WORK TO BE COMPLETED: Scan the records below for the string "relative" and return every line where it appears.

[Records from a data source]
++++++++

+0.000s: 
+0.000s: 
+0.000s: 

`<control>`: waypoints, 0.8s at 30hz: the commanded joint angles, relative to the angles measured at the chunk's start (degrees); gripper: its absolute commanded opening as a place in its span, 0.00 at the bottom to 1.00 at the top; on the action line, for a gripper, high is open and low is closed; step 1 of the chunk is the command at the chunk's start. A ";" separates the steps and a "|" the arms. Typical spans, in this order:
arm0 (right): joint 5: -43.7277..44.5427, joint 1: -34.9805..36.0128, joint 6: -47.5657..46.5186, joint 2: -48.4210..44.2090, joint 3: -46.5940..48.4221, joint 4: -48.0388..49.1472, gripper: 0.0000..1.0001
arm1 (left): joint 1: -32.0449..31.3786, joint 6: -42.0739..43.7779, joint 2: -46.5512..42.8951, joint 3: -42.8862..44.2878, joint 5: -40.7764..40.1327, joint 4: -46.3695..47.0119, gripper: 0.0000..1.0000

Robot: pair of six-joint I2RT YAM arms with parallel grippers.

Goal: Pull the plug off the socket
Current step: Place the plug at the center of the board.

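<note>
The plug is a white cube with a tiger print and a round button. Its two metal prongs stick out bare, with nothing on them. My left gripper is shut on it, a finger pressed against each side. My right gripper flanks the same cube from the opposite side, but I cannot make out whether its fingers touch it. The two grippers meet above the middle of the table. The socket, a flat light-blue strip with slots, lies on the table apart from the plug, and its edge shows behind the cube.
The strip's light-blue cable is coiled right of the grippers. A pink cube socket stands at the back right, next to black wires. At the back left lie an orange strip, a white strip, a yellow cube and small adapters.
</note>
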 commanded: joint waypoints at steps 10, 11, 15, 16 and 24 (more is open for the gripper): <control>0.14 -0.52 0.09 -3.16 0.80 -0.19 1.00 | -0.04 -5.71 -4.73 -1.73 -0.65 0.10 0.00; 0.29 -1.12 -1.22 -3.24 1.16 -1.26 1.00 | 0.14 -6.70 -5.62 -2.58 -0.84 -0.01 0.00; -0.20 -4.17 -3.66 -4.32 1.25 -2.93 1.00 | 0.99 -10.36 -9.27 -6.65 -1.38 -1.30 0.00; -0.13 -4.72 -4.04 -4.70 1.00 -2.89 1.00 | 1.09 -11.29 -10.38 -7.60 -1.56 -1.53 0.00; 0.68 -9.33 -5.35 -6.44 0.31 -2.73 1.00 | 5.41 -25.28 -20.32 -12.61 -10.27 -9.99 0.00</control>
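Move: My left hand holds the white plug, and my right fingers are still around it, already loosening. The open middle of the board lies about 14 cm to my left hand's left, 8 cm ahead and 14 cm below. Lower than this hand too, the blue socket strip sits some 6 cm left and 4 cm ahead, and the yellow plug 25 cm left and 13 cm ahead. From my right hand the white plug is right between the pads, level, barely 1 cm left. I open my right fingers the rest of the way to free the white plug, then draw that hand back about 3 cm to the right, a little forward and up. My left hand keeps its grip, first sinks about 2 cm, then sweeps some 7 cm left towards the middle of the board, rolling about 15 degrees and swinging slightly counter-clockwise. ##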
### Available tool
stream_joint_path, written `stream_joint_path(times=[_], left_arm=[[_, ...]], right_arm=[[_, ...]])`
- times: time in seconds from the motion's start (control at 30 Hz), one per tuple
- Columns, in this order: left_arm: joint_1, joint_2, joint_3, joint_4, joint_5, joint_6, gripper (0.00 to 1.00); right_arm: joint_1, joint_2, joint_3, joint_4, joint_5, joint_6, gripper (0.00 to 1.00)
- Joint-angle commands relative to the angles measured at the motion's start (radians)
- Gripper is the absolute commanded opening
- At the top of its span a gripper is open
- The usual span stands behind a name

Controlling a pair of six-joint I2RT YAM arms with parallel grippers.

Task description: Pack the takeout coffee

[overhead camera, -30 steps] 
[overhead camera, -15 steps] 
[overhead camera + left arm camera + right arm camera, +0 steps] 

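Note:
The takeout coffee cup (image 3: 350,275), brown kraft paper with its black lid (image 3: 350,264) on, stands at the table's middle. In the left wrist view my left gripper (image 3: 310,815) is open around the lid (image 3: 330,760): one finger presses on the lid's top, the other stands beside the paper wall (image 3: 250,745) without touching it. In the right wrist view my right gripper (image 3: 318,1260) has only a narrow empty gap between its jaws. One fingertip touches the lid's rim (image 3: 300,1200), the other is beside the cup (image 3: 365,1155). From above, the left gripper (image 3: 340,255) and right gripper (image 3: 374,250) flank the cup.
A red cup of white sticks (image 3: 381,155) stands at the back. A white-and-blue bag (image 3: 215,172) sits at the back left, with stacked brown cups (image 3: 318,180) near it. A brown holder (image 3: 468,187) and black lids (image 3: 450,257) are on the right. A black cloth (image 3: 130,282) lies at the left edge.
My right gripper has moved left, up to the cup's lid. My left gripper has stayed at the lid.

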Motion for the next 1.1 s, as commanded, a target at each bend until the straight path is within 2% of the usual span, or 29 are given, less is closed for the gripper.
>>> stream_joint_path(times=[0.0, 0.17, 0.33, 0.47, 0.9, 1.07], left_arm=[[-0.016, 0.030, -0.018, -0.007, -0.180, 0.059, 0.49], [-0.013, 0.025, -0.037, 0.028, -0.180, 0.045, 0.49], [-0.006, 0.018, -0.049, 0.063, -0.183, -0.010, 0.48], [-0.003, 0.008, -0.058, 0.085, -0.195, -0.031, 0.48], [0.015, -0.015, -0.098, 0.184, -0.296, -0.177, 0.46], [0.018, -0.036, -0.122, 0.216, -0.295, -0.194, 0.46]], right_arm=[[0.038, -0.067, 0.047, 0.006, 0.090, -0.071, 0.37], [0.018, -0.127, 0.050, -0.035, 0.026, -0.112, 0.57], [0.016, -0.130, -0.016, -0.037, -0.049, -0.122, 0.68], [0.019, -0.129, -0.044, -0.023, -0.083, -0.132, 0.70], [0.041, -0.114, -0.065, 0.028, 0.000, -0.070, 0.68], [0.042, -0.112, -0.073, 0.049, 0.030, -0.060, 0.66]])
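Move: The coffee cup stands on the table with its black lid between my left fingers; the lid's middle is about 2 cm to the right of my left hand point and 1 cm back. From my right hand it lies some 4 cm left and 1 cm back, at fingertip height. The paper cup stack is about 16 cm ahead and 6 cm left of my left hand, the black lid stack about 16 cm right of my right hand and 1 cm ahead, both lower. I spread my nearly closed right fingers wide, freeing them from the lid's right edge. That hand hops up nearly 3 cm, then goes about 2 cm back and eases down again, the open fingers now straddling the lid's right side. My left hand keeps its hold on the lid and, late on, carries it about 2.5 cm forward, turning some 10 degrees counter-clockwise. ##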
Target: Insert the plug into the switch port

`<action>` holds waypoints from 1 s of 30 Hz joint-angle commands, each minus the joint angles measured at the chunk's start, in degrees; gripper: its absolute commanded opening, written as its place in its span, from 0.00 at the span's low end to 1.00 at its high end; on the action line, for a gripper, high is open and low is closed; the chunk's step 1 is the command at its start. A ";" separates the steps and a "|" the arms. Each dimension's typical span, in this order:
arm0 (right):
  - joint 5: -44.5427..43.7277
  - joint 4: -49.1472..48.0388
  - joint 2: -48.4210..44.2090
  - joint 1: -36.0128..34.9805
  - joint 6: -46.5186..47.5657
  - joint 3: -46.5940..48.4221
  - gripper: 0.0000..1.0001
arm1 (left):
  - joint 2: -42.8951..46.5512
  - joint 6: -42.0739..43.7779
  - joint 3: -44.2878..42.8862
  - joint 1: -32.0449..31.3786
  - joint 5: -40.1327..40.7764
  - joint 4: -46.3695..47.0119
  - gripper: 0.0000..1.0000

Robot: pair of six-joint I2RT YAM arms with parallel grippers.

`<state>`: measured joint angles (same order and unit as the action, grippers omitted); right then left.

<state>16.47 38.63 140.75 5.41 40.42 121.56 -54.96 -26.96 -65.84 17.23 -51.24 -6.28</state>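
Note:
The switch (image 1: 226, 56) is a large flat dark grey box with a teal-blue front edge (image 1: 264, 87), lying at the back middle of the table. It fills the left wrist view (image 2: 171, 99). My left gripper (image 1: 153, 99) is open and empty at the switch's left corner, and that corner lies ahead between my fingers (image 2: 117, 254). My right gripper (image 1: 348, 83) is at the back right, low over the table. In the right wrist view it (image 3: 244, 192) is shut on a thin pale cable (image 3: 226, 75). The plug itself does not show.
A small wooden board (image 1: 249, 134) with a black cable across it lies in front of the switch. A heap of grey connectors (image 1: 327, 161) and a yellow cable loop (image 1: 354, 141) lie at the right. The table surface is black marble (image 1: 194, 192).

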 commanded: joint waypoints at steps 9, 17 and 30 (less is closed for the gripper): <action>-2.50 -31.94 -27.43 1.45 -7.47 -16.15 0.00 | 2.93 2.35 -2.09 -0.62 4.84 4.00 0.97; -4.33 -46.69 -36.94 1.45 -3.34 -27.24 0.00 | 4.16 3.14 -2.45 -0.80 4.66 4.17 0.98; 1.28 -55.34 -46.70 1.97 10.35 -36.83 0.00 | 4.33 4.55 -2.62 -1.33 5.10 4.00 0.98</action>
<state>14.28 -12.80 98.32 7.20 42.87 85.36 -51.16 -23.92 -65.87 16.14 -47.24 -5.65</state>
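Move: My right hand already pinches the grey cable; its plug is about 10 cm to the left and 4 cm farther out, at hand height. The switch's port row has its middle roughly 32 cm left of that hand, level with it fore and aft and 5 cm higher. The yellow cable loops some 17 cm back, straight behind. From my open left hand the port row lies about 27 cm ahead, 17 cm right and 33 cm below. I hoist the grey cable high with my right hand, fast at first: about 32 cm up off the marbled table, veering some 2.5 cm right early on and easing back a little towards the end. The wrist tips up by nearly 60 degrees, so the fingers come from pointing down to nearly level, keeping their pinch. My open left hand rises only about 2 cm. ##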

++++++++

FINISHED TASK:
`<control>`: waypoints, 0.8s at 30hz: the commanded joint angles, relative to the angles measured at the chunk's start (degrees); gripper: its absolute commanded opening as a place in its span, 0.00 at the bottom to 1.00 at the top; on the action line, for a gripper, high is open and low is closed; step 1 of the chunk is the command at the chunk's start. A ";" separates the steps and a "|" the arms. Typical spans, in this order:
- Joint-angle commands relative to the angles measured at the motion's start (radians)

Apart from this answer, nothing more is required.